> REQUIREMENT
Reproduce each entry exactly.
Top of DATA UNDER STUDY
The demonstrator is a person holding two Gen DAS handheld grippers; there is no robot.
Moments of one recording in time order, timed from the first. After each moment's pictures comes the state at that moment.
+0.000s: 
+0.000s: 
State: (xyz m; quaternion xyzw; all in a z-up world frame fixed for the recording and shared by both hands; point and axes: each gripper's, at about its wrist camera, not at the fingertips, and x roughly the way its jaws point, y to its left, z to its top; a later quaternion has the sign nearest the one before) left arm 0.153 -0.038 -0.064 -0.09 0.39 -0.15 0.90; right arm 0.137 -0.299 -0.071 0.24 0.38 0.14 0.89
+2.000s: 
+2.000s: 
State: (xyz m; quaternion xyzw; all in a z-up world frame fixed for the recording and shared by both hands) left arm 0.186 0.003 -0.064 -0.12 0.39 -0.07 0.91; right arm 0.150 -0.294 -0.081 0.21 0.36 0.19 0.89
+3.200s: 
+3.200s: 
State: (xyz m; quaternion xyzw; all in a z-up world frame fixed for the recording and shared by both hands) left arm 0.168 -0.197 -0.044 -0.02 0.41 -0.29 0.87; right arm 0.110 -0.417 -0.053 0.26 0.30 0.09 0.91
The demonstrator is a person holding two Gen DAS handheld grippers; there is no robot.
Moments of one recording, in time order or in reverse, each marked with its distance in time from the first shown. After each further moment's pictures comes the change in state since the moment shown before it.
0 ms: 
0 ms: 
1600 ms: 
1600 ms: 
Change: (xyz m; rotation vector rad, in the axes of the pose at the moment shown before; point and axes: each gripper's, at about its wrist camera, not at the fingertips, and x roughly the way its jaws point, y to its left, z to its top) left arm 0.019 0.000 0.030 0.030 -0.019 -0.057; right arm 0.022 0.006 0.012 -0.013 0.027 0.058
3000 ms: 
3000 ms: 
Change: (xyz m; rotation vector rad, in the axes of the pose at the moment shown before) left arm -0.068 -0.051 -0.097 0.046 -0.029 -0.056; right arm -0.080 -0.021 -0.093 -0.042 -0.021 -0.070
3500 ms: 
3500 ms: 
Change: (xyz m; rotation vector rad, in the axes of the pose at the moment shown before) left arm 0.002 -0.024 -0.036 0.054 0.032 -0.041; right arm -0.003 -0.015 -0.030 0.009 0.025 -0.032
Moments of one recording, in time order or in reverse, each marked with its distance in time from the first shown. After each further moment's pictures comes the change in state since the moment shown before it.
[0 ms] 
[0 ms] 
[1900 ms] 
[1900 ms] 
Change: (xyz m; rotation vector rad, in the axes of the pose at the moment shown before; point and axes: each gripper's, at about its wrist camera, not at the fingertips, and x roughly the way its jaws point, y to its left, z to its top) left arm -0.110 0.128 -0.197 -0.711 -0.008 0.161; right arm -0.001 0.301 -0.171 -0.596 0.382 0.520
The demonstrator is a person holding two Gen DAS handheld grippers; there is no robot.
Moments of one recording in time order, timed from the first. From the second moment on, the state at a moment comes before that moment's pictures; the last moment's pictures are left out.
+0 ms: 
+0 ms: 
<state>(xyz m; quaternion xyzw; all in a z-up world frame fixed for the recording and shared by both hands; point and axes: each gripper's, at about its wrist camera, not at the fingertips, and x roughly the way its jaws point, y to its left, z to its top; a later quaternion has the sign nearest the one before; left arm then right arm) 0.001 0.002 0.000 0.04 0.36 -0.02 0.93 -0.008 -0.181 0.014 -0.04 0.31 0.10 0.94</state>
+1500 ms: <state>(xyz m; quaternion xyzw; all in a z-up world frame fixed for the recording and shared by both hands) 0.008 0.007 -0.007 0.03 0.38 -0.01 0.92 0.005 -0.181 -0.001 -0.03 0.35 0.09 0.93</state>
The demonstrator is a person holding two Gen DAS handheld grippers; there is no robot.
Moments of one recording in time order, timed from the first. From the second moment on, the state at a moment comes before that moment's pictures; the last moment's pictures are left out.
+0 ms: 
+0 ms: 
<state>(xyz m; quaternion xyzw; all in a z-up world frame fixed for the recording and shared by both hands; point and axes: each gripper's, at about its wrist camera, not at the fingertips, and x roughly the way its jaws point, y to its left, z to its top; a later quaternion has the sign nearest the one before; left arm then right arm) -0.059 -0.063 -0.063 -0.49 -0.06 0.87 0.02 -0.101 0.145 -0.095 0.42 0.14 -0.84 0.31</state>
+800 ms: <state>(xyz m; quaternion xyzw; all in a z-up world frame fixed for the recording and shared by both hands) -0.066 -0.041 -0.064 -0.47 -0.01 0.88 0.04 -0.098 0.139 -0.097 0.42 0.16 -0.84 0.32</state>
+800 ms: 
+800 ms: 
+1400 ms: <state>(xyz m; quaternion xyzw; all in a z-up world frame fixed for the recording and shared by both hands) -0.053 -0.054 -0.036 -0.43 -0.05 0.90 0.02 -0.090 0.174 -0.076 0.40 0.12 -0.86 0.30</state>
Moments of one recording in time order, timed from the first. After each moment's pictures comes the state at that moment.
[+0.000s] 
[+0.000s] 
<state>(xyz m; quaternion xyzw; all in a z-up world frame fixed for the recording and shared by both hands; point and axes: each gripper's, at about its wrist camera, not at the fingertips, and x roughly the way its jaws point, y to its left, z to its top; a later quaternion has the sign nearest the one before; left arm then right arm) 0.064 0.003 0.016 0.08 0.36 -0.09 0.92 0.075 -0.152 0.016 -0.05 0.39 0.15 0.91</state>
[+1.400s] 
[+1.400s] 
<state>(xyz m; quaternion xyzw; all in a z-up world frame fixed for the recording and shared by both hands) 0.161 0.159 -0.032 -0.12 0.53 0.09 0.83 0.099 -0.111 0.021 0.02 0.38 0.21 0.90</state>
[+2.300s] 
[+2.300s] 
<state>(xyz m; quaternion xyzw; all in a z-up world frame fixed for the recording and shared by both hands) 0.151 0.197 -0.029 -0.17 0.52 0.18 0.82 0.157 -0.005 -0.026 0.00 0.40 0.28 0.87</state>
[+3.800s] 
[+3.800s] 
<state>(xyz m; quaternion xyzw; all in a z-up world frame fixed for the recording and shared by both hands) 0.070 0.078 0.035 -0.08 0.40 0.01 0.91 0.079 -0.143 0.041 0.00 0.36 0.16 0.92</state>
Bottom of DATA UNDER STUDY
> RESULT BELOW
The demonstrator is a person holding two Gen DAS handheld grippers; there is no robot.
Moments of one recording in time order, timed from the first. After each moment's pictures comes the state at that moment.
+0.000s: 
+0.000s: 
State: (xyz m; quaternion xyzw; all in a z-up world frame fixed for the recording and shared by both hands; point and axes: each gripper's, at about its wrist camera, not at the fingertips, and x roughly the way its jaws point, y to its left, z to its top; a later quaternion has the sign nearest the one before) left arm 0.153 -0.038 -0.064 -0.09 0.39 -0.15 0.90; right arm 0.137 -0.299 -0.071 0.24 0.38 0.14 0.89
+2.000s: 
+2.000s: 
State: (xyz m; quaternion xyzw; all in a z-up world frame fixed for the recording and shared by both hands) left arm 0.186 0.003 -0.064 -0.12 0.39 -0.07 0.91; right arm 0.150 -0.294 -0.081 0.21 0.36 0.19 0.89
+3.200s: 
+3.200s: 
State: (xyz m; quaternion xyzw; all in a z-up world frame fixed for the recording and shared by both hands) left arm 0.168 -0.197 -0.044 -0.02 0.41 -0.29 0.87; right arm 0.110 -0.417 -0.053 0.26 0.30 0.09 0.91
The demonstrator is a person holding two Gen DAS handheld grippers; there is no robot.
Moments of one recording, in time order or in reverse, each marked with its distance in time from the first shown. After each further moment's pictures comes the change in state since the moment shown before it.
0 ms: 
0 ms: 
1600 ms: 
1600 ms: 
Change: (xyz m; rotation vector rad, in the axes of the pose at the moment shown before; point and axes: each gripper's, at about its wrist camera, not at the fingertips, and x roughly the way its jaws point, y to its left, z to its top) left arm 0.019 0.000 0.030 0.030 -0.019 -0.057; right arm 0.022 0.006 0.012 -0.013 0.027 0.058
3000 ms: 
3000 ms: 
Change: (xyz m; rotation vector rad, in the axes of the pose at the moment shown before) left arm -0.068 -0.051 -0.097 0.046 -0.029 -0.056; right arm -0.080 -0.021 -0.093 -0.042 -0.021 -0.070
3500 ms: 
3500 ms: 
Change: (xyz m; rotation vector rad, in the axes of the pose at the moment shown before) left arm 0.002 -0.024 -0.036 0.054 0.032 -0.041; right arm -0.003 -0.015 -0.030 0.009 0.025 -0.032
Moments of one recording, in time order or in reverse, each marked with its distance in time from the first shown. After each further moment's pictures comes the change in state since the moment shown before it.
[0 ms] 
[0 ms] 
[1900 ms] 
[1900 ms] 
Change: (xyz m; rotation vector rad, in the axes of the pose at the moment shown before; point and axes: each gripper's, at about its wrist camera, not at the fingertips, and x roughly the way its jaws point, y to its left, z to its top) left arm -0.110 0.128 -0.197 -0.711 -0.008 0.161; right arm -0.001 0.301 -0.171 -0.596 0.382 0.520
The demonstrator is a person holding two Gen DAS handheld grippers; there is no robot.
Moments of one recording in time order, timed from the first. From the second moment on, the state at a moment comes before that moment's pictures; the last moment's pictures are left out.
+0 ms: 
+0 ms: 
<state>(xyz m; quaternion xyzw; all in a z-up world frame fixed for the recording and shared by both hands; point and axes: each gripper's, at about its wrist camera, not at the fingertips, and x roughly the way its jaws point, y to its left, z to its top; a later quaternion has the sign nearest the one before; left arm then right arm) 0.001 0.002 0.000 0.04 0.36 -0.02 0.93 -0.008 -0.181 0.014 -0.04 0.31 0.10 0.94</state>
+1500 ms: <state>(xyz m; quaternion xyzw; all in a z-up world frame fixed for the recording and shared by both hands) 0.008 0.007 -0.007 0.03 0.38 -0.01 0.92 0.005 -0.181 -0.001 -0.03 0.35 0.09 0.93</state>
The demonstrator is a person holding two Gen DAS handheld grippers; there is no robot.
Moments of one recording in time order, timed from the first. From the second moment on, the state at a moment comes before that moment's pictures; the last moment's pictures are left out.
+0 ms: 
+0 ms: 
<state>(xyz m; quaternion xyzw; all in a z-up world frame fixed for the recording and shared by both hands; point and axes: each gripper's, at about its wrist camera, not at the fingertips, and x roughly the way its jaws point, y to its left, z to its top; a later quaternion has the sign nearest the one before; left arm then right arm) -0.059 -0.063 -0.063 -0.49 -0.06 0.87 0.02 -0.101 0.145 -0.095 0.42 0.14 -0.84 0.31</state>
+800 ms: <state>(xyz m; quaternion xyzw; all in a z-up world frame fixed for the recording and shared by both hands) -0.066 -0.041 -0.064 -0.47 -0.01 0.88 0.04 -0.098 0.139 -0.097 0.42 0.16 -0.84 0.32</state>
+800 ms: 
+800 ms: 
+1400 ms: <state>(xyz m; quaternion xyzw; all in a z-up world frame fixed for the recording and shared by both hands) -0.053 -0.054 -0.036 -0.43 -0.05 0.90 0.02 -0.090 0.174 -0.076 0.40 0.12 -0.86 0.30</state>
Moments of one recording in time order, timed from the first. After each moment's pictures comes the state at that moment.
[+0.000s] 
[+0.000s] 
<state>(xyz m; quaternion xyzw; all in a z-up world frame fixed for the recording and shared by both hands; point and axes: each gripper's, at about its wrist camera, not at the fingertips, and x roughly the way its jaws point, y to its left, z to its top; a later quaternion has the sign nearest the one before; left arm then right arm) 0.064 0.003 0.016 0.08 0.36 -0.09 0.92 0.075 -0.152 0.016 -0.05 0.39 0.15 0.91</state>
[+1.400s] 
[+1.400s] 
<state>(xyz m; quaternion xyzw; all in a z-up world frame fixed for the recording and shared by both hands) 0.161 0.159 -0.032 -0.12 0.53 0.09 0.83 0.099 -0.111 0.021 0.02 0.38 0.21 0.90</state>
[+2.300s] 
[+2.300s] 
<state>(xyz m; quaternion xyzw; all in a z-up world frame fixed for the recording and shared by both hands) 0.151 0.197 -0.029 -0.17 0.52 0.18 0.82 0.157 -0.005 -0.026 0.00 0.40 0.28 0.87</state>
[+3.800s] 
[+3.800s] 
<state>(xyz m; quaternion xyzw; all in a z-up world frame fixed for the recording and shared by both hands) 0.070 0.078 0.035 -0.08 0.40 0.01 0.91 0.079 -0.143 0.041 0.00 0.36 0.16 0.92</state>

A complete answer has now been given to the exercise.